[Problem requirements]:
Output nothing but the line containing "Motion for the" and the lines after it through the end of the material below, each reproduced exactly.
==== Supplied information
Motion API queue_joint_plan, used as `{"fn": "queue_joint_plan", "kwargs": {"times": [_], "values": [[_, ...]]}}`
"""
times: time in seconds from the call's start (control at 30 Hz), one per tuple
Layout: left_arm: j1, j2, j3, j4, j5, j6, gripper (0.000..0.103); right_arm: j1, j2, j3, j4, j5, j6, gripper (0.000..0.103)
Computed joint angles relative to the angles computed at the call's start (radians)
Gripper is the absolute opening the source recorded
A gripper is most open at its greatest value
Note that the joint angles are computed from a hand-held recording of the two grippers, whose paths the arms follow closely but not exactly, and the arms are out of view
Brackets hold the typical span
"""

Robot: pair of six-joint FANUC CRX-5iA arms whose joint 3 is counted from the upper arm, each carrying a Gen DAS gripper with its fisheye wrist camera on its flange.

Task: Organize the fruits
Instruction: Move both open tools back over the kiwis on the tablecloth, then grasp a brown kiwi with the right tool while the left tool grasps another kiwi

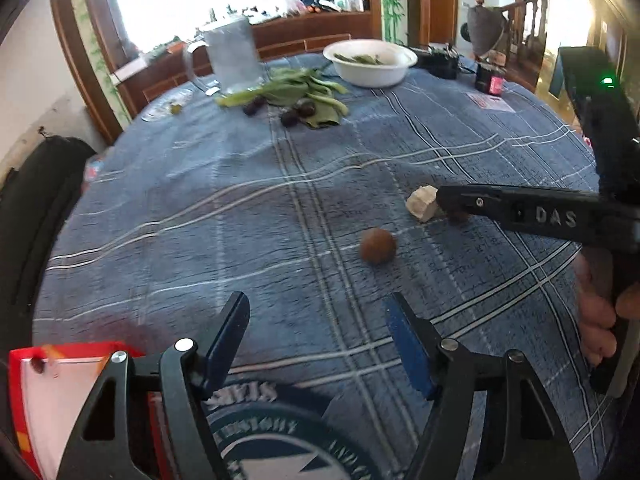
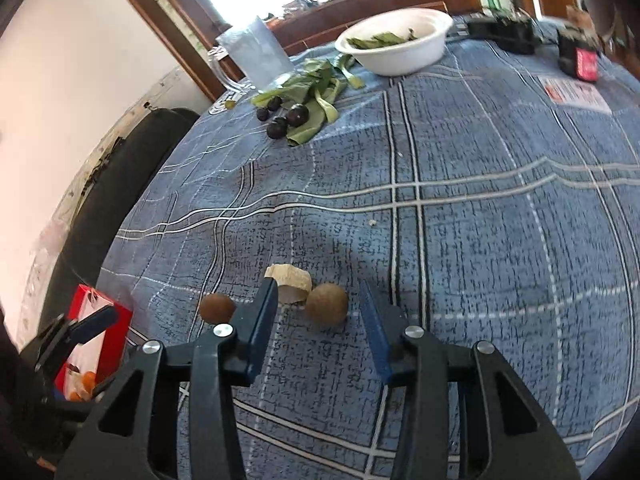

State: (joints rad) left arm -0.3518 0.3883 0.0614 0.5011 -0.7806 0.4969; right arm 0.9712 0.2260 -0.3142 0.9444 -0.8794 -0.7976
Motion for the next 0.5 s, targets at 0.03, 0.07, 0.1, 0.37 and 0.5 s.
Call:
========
[Your solution]:
Motion for the next 0.5 s, targets at 0.03, 0.07, 0.1, 0.37 and 0.5 s.
Call:

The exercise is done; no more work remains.